_WORKING DATA_
#####

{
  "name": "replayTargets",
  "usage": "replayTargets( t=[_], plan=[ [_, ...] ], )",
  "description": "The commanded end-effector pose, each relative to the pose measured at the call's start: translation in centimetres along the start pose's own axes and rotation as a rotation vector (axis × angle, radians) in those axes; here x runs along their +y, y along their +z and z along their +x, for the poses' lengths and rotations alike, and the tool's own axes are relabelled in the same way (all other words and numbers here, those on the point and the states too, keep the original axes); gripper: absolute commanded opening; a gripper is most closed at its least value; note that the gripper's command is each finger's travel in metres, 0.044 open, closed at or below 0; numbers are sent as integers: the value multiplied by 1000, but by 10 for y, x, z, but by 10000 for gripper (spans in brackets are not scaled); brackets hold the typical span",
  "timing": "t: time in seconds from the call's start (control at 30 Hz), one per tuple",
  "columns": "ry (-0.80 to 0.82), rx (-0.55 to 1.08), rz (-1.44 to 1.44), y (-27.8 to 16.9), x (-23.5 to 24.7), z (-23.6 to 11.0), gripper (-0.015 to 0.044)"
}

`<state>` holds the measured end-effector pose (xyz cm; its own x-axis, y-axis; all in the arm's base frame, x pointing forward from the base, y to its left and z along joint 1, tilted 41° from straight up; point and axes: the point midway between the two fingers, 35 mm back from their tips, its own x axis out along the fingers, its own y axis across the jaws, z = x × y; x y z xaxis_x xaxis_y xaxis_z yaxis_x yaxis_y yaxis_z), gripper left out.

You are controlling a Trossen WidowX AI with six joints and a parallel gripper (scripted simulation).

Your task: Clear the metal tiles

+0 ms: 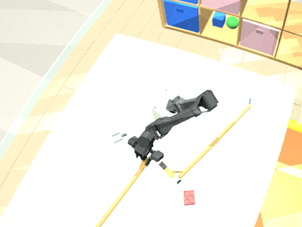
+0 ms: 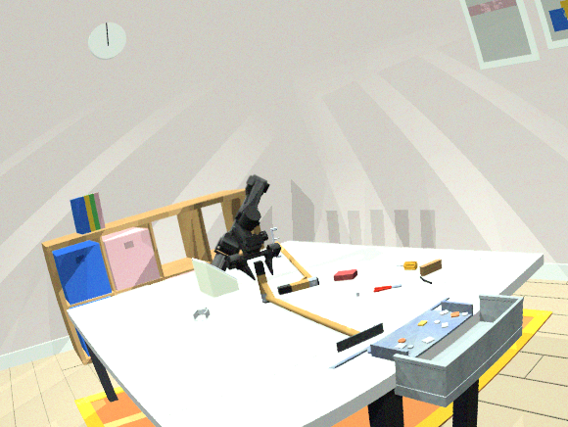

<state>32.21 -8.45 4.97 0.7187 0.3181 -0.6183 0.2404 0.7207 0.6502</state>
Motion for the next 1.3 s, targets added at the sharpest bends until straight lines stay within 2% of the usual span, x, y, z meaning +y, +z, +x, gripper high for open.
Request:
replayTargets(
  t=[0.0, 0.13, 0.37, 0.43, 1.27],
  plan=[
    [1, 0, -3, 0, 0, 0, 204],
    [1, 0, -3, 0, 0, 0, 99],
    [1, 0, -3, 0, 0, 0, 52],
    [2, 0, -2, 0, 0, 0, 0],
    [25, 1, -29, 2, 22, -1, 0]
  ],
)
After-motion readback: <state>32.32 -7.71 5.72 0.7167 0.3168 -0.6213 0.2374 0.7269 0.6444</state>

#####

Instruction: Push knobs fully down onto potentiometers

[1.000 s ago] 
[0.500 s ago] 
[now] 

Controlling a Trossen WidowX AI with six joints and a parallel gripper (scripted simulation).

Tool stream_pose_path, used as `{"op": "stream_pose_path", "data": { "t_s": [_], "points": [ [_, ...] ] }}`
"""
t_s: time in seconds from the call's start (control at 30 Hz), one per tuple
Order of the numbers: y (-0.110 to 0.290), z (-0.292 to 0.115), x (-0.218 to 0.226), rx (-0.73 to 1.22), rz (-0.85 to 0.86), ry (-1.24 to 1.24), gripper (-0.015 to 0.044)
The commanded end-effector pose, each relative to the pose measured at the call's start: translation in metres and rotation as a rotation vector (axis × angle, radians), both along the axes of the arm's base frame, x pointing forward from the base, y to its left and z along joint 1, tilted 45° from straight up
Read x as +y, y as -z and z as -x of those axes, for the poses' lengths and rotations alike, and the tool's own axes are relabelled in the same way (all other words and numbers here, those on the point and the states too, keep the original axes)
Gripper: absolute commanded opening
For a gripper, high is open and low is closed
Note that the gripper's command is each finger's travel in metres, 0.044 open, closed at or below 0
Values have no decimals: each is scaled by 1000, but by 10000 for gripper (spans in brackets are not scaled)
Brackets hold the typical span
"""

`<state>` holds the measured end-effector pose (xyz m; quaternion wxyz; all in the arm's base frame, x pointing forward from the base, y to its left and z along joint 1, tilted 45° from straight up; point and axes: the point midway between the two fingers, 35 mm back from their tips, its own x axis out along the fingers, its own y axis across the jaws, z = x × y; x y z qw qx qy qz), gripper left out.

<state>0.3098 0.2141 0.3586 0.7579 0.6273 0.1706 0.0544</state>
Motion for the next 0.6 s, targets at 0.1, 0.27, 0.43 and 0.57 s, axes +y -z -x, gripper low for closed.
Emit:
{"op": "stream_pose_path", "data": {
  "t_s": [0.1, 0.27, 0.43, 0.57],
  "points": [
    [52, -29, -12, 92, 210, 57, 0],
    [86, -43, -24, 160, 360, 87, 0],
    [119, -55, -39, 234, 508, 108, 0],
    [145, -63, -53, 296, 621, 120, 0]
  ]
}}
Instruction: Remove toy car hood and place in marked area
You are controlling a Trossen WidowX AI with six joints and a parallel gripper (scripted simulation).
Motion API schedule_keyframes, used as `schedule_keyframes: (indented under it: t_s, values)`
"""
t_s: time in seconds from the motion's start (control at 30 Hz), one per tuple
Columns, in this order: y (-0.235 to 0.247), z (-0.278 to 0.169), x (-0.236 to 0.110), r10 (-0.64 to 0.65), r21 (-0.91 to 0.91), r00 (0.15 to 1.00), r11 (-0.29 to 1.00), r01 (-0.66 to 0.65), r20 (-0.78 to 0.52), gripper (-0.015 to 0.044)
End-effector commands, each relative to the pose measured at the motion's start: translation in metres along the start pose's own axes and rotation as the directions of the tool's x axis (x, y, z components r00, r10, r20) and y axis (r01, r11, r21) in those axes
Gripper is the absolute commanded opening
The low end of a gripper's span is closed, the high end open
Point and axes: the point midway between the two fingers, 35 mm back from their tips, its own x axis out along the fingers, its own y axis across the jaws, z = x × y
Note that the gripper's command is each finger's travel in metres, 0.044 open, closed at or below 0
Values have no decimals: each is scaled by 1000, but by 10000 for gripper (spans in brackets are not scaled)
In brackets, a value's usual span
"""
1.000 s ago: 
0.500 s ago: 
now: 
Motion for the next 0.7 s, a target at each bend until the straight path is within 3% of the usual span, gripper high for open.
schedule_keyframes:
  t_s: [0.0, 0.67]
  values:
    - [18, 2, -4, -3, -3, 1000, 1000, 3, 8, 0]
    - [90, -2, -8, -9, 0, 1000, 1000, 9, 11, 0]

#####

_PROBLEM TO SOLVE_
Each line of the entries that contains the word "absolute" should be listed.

_REPLY TO THE TASK_
  "description": "The commanded end-effector pose, each relative to the pose measured at the call's start: translation in centimetres along the start pose's own axes and rotation as a rotation vector (axis × angle, radians) in those axes; here x runs along their +y, y along their +z and z along their +x, for the poses' lengths and rotations alike, and the tool's own axes are relabelled in the same way (all other words and numbers here, those on the point and the states too, keep the original axes); gripper: absolute commanded opening; a gripper is most closed at its least value; note that the gripper's command is each finger's travel in metres, 0.044 open, closed at or below 0; numbers are sent as integers: the value multiplied by 1000, but by 10 for y, x, z, but by 10000 for gripper (spans in brackets are not scaled); brackets hold the typical span",
Gripper: absolute commanded opening
Gripper is the absolute commanded opening

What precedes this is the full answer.